Selling Security Holders

      We issued the notes to the initial purchasers on December 11, 2001. The initial purchasers then sold the notes in a transaction exempt from the registration requirements of the Securities Act to persons whom the initial purchasers reasonably believed to be “qualified institutional buyers” (as defined in Rule 144A under the Securities Act). These subsequent purchasers (including transferees, pledges, donees and successors) may from time to time offer and sell any or all of the notes and common stock issued upon conversion of the notes pursuant to the Prospectus.

      The selling security holders table, as set forth in the Prospectus, is hereby amended (as amended, the “Amended Table”) by the additions or revisions set forth in the table below, including changes in the selling security holders and in the selling security holders’ principal amounts of notes. The Amended Table sets forth information, as of April 4, 2003, with respect to the selling security holders and the respective principal amounts of notes beneficially owned by each selling security holder that may be offered pursuant to the Prospectus. None of the selling security holders has, or within the past three years has had, any position, office or other material relationship with us or any of our predecessors or affiliates. We have included information in this Prospectus Supplement regarding the selling security holders based solely upon information that the selling security holders have provided to us in writing pursuant to a registration rights agreement dated December 11, 2001. Because the selling security holders may offer all or some portion of the notes or the common stock issuable upon conversion of the notes pursuant to the Prospectus, we cannot estimate the amount of the notes or the common stock issuable upon conversion of the notes that the selling security holders will hold upon termination of any such sales. In addition, the selling security holders may have sold, transferred or otherwise disposed of all or a portion of their notes in transactions exempt from the registration requirements of the Securities Act since the date on which they provided the information regarding their notes.

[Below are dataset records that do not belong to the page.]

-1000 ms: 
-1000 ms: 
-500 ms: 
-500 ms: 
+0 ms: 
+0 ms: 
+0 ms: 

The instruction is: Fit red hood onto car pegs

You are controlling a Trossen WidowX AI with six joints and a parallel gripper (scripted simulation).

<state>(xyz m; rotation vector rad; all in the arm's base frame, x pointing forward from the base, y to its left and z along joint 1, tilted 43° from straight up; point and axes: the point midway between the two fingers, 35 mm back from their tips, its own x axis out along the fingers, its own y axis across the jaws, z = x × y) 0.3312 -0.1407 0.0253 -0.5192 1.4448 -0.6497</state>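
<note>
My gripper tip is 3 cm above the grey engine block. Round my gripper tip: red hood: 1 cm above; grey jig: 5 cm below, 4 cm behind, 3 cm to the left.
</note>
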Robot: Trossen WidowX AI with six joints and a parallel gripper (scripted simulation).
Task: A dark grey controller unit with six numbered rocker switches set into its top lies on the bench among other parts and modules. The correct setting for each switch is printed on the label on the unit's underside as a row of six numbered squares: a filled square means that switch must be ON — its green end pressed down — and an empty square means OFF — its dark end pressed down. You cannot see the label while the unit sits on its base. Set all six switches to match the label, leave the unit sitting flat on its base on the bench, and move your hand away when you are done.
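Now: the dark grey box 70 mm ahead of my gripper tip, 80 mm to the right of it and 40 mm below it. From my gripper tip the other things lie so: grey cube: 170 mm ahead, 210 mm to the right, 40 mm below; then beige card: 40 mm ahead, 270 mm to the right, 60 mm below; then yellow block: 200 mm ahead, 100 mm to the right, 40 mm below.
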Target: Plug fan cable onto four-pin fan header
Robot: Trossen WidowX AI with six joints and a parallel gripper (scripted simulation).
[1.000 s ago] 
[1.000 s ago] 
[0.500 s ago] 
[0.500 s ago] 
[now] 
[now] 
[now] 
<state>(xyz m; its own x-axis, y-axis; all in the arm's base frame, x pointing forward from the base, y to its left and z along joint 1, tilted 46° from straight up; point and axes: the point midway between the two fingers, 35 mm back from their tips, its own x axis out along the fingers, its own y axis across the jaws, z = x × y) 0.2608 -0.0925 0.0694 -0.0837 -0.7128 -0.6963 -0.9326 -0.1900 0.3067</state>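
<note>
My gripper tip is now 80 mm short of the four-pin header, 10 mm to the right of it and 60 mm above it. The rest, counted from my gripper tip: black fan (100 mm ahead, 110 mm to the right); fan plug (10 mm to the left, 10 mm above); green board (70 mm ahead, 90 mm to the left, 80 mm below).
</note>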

                                 
Principal Amount
of Notes Number of Shares of Common Stock
Beneficially Owned
and Offered Beneficially Offered Owned After
Name of Selling Security Holder Hereby(1) Owned(1)(2) Hereby(1) the Offering





Citicorp Life Insurance Company — Corporate
    28,000       325       325       0  
National Benefit Life Insurance Company
    16,000       185       185       0  
Primerica Life Insurance Company
    656,000       7,619       7,619       0  
The Travelers Indemnity Company
    1,572,000       18,257       18,257       0  
The Travelers Insurance Company — Life
    1,188,000       13,797       13,797       0  
The Travelers Insurance Company Separate Account TLAC
    61,000       708       708       0  
The Travelers Life and Annuity Company
    79,000       917       917       0  
Travelers Series Trust Convertible Bond Portfolio
    400,000       4,645       4,645       0  


(1)  Information concerning the selling security holders may change from time to time and any such changed information will be set forth in supplements to the Prospectus if and when necessary. In addition, the per share conversion price, and therefore the number of shares issuable upon conversion of the notes, is subject to adjustment under certain circumstances. Accordingly, the aggregate principal amount of notes and the number of shares of common stock issuable upon conversion of the notes offered hereby may increase or decrease.
 
(2)  Assumes a conversion price of $86.10 per share, and a cash payment in lieu of any fractional share interest.

      Information concerning other selling security holders will be set forth in prospectus supplements from time to time, if required. The above table assumes that any other holder of notes or any future transferee from any such holder does not beneficially own any common stock other than common stock issuable upon conversion of the notes at a conversion price of $86.10.